_What the task asks_: Transcribe every record exactly, omitting none.

=== Begin Enclosure ===

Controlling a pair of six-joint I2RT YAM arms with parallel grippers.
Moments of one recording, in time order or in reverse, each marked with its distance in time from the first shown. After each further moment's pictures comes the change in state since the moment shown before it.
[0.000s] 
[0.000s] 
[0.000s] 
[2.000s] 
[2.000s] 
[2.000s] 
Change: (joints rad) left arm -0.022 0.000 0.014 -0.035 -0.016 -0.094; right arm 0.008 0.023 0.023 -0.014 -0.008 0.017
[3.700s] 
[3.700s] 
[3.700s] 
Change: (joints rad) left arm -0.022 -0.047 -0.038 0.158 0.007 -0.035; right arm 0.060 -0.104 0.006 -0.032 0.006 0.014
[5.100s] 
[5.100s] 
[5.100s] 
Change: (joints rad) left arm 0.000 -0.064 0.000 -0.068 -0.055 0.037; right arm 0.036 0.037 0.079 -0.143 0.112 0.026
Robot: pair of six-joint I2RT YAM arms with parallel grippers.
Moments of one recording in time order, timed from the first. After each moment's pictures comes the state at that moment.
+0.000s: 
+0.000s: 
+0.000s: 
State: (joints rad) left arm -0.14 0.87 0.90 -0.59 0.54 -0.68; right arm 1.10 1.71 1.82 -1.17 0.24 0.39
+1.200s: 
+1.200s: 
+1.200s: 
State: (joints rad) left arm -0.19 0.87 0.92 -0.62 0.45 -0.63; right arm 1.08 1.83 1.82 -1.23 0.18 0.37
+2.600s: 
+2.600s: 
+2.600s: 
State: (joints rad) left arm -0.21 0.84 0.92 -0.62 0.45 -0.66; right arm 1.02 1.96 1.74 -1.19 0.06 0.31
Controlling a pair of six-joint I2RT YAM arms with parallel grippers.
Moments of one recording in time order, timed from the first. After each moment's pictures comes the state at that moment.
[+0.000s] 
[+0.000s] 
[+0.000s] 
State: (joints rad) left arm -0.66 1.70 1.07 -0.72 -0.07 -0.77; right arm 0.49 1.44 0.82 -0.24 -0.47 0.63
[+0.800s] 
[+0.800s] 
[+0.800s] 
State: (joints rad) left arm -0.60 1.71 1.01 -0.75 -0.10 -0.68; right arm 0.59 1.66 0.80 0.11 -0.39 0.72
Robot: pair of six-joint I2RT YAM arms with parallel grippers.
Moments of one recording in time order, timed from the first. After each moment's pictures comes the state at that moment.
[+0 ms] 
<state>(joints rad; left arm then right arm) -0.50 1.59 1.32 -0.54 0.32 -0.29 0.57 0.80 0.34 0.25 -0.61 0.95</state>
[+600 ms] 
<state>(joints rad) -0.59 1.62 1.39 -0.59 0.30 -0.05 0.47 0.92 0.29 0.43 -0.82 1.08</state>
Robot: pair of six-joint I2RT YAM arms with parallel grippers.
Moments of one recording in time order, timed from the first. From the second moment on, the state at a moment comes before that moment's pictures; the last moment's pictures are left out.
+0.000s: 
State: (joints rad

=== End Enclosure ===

_Completed task_:
Controlling a pair of six-joint I2RT YAM arms with parallel grippers.
Moments of one recording, in time order or in reverse, each marked with its distance in time from the first shown. After each further moment's pictures comes the change in state since the moment shown before it.
[0.000s] 
[0.000s] 
[0.000s] 
[2.000s] 
[2.000s] 
[2.000s] 
Change: (joints rad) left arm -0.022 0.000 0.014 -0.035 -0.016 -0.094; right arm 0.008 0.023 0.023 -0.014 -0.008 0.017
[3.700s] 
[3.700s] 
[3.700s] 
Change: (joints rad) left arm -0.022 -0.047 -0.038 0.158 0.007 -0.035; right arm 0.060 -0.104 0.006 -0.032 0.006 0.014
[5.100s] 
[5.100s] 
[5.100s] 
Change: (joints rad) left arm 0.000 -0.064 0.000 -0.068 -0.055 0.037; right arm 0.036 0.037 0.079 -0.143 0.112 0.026
Robot: pair of six-joint I2RT YAM arms with parallel grippers.
Moments of one recording in time order, timed from the first. After each moment's pictures comes the state at that moment.
+0.000s: 
+0.000s: 
+0.000s: 
State: (joints rad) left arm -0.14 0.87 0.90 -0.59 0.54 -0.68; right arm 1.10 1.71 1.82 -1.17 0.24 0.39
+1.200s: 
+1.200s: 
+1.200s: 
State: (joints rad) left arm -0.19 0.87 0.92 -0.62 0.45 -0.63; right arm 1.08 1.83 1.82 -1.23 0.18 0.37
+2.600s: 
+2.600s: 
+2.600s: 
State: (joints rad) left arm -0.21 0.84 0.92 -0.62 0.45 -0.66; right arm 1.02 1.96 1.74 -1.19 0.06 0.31
Controlling a pair of six-joint I2RT YAM arms with parallel grippers.
Moments of one recording in time order, timed from the first. After each moment's pictures comes the state at that moment.
[+0.000s] 
[+0.000s] 
[+0.000s] 
State: (joints rad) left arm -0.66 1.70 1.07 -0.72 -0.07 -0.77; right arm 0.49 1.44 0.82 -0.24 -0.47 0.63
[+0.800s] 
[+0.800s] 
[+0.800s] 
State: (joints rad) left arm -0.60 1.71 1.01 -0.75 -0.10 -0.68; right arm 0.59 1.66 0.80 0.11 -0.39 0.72
Robot: pair of six-joint I2RT YAM arms with parallel grippers.
Moments of one recording in time order, timed from the first. After each moment's pictures comes the state at that moment.
[+0 ms] 
<state>(joints rad; left arm then right arm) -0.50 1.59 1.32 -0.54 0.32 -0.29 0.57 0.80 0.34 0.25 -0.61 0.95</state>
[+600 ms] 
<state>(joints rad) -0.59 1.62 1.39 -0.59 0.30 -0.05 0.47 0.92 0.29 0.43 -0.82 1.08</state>
Robot: pair of six-joint I2RT YAM arms with parallel grippers.
Moments of one recording in time order, timed from the first. From the second moment on, the state at a moment comes before that moment's pictures; the last moment's pictures are left out.
+0.000s: 
State: (joints rad

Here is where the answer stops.